- Known for: interior design
- Website: https://www.ellendavisinteriordesign.com/

= Belle Yemofio =

Ghanaian interior designer

Belle Yemofio is a Ghanaian interior designer who serves as the founder and creative director of EllenDavis Interior Design. She is known for her contributions within Ghana’s design industry and a winner of Italy International Design Award.

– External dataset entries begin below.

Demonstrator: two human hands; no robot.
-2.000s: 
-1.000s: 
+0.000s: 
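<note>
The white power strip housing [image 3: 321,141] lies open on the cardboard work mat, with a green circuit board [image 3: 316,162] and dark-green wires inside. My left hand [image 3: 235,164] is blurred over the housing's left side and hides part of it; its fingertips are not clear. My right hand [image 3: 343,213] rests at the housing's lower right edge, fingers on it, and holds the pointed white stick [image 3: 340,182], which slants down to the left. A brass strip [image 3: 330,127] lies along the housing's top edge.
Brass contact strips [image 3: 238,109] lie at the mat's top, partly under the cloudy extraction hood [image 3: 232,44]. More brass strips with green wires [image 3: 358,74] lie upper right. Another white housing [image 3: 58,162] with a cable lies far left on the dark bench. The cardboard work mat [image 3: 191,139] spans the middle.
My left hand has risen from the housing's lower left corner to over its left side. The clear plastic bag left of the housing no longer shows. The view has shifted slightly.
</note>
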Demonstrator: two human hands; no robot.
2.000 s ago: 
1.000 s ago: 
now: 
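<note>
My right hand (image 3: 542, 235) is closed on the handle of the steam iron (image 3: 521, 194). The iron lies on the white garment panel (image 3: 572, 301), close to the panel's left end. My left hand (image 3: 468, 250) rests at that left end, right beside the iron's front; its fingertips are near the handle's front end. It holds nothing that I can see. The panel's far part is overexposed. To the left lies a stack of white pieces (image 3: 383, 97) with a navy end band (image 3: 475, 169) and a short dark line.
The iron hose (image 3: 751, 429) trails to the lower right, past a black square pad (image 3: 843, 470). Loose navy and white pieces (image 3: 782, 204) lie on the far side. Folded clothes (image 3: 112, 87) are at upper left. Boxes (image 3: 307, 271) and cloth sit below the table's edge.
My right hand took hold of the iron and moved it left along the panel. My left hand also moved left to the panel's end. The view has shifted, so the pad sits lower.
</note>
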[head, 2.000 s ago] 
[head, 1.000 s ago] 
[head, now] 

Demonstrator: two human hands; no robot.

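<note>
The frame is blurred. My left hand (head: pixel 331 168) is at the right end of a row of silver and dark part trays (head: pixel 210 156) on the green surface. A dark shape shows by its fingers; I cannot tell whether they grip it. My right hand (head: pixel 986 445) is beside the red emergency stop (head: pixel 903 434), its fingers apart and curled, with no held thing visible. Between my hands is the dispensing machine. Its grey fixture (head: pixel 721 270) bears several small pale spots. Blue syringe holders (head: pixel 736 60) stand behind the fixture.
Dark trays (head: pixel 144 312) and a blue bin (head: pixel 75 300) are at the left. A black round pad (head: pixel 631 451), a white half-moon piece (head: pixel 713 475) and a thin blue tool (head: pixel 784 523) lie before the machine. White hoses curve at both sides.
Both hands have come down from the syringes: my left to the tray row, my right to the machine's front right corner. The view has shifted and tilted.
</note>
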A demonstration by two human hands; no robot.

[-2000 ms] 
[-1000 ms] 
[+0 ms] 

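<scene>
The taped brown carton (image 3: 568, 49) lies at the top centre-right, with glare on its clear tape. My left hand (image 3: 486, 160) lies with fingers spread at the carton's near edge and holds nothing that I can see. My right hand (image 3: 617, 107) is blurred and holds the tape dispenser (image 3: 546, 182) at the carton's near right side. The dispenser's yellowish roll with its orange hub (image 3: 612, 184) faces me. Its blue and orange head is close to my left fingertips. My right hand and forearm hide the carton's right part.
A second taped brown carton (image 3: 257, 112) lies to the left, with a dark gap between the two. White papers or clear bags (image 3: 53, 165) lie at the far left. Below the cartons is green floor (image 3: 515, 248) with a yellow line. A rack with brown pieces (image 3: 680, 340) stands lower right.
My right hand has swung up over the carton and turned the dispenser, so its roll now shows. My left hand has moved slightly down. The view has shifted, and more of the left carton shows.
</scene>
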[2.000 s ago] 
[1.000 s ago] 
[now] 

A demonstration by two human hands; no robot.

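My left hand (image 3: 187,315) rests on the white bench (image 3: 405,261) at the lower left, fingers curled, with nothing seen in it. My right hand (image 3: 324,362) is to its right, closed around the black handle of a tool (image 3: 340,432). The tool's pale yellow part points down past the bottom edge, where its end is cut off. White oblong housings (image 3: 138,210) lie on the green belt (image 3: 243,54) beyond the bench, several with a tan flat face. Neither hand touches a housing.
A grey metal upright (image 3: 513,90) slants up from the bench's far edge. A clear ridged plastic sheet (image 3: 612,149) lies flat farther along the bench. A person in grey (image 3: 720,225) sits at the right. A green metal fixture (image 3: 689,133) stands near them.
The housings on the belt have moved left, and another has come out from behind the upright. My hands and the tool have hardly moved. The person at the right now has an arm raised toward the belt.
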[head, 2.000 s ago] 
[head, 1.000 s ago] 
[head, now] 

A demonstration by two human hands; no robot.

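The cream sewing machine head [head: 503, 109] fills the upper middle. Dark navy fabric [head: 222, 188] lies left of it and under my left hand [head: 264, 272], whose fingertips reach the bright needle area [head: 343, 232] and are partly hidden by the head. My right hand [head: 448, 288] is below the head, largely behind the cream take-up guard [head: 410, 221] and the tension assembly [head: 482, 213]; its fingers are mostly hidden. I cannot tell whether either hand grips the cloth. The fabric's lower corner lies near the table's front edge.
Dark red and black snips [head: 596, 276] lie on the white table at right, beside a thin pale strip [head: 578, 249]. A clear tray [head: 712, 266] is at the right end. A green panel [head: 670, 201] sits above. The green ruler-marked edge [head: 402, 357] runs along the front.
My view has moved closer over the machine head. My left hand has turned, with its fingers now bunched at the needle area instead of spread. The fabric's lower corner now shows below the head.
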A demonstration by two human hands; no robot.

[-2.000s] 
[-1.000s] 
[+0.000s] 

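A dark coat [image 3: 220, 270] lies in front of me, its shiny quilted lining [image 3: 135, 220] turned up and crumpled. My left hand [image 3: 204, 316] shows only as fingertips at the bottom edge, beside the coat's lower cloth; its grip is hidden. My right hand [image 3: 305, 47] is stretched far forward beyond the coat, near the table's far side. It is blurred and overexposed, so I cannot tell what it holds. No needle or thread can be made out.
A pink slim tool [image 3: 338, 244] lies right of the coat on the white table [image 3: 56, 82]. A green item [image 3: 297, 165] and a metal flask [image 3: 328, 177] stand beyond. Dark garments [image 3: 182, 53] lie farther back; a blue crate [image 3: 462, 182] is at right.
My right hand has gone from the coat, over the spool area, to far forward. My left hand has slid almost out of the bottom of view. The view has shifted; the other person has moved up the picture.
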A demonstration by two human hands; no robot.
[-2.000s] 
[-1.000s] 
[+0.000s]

== Early life and education ==
She began her early career in the United States. She was raised in a family with a background in creative work: her father is an architect, her mother engaged in knitting and crochet, two of her siblings are architects, and another is a confectioner.

== Career ==
She initially worked in banking. During this period, she undertook interior decoration projects for family, friends, and her own residence and developed an interest in sourcing decorative and antique items. After more than thirteen years in banking, she transitioned to interior design and has worked in the field for over eight years.

In June 2022, she received two awards: a Luxury Lifestyle Award for luxury residential interior design in Ghana, and a She Achiever recognition in interior design at the African Women Awards organized in Egypt. In November 2021, she was named Most Respected CEO in Interior and Exterior Design at the Ghana Industry CEO Awards. In May 2021, she received recognition in interior design at the Feminine Ghana Achievement Awards.

Her work has been referenced in publications including, The Business Executive (issue no. 105, 2021), Glitz Africa Living, Dream Magazine Africa, Humble Beginning Stories (Canadian blog), and Ghana 365 (UK blog).

In 2024, Forbes Africa included her in its “Big Ideas and Small Giants: Purpose-Driven and Proudly African” feature. She is an author of the book The Art and Science of Interior Design. In 2026, she received a nomination for African Interior Designer of the Year at the Africa Golden Awards.